A delivery system applies a simulated storm runoff containing pesticides and water to rice and control (bare) systems. Credit: Matt Moore Usage Restrictions: Please use with story only.

Rice is a staple food crop of 20 percent of the world's population. It's also grown on every continent except Antarctica.

While it's an important part of our diets, new research shows that rice plants can be used in a different way, too: to clean runoff from farms before it gets into rivers, lakes, and streams.

This idea came to Matt Moore, a USDA research ecologist, because he, himself, comes from a family of farmers. He was trying to figure out a way to address the unintended issue of runoff.

As water drains from agricultural fields, the pesticides used on those fields can be carried along. Moore wanted to stop pesticides from getting into water outside the farm in a way that was easy and cost-efficient for farmers.

“We wanted something that was common, that could be applied in a lot of different places, but something that's non-invasive,” said Moore, who works in the USDA-Agricultural Research Service's Water Ecology and Ecology Research Unit in Oxford, Mississippi.

The idea came to Moore while he was driving to his family's farm in northeast Arkansas. “We're big rice farmers. Cheesy as it sounds, I was driving around trying to look for some inspiration and it just hit me: What about rice?”

So researchers planted four fields, two with and two without rice. They then flooded those fields with a mix of three kinds of pesticides plus water that together is a lot like runoff during a storm. They did this for two years in a row.

They found that the levels of all three pesticides were lower in fields where they'd planted rice. How much it dropped ranged from 85 percent to 97 percent, depending on which pesticide they measured.

Rice can do this through phytoremediation–using plants and their roots to clean up water (though they can also clean soil and air). That's what researchers say happened here. Instead of those chemicals being in the runoff water, they were captured in the rice plants.
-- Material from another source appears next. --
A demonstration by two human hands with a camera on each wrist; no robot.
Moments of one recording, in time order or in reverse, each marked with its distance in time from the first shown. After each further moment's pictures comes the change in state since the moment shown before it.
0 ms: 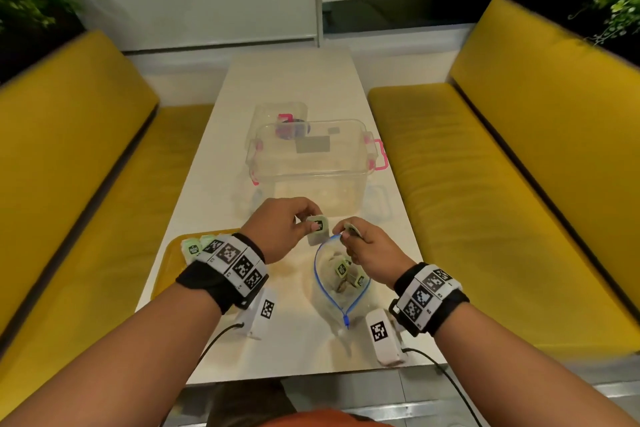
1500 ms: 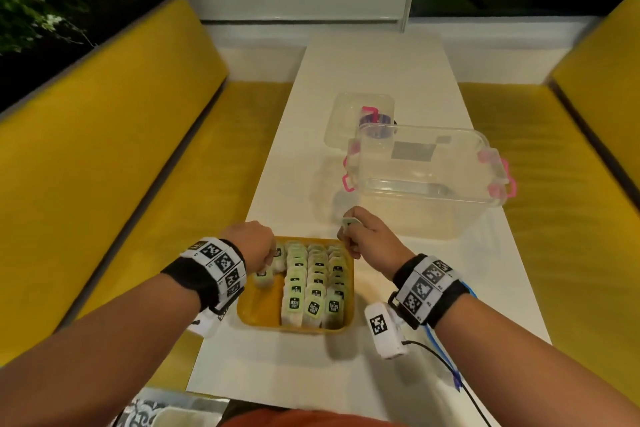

In real life, this pesticide-cleaning ability of rice could be used in a few ways. To start, farmers could plant rice in drainage ditches already on their farms, which would “let rice clean off water that runs off into your field before it runs into a river, lake, or stream,” Moore said. “Dreaming big, eventually we could get to the point where you could use rice fields as constructed wetlands,” diverting runoff into rice fields so they naturally take those pesticides out of the water.

One big question Moore hopes additional research can answer is whether or not those chemicals end up in the edible part of the rice plant–the rice grain–itself. If it doesn't, rice could be that natural water cleaner while also being a food source.

“It's potentially huge for developing countries to be able to use this as a crop and water cleaning technology,” he said.

For now, though, Moore is excited about the potential of a humble, popular crop that even his own family has been growing for generations.

“We're just trying to use simple techniques that are easy for the farmer, that are economical, that are still environmentally friendly,” he said. “Farming seems like a not-for-profit business these days, which I full-well understand. How can farmers use the landscape that's already there? How can they maximize that while helping the environment and their bottom line? Rice could be it.”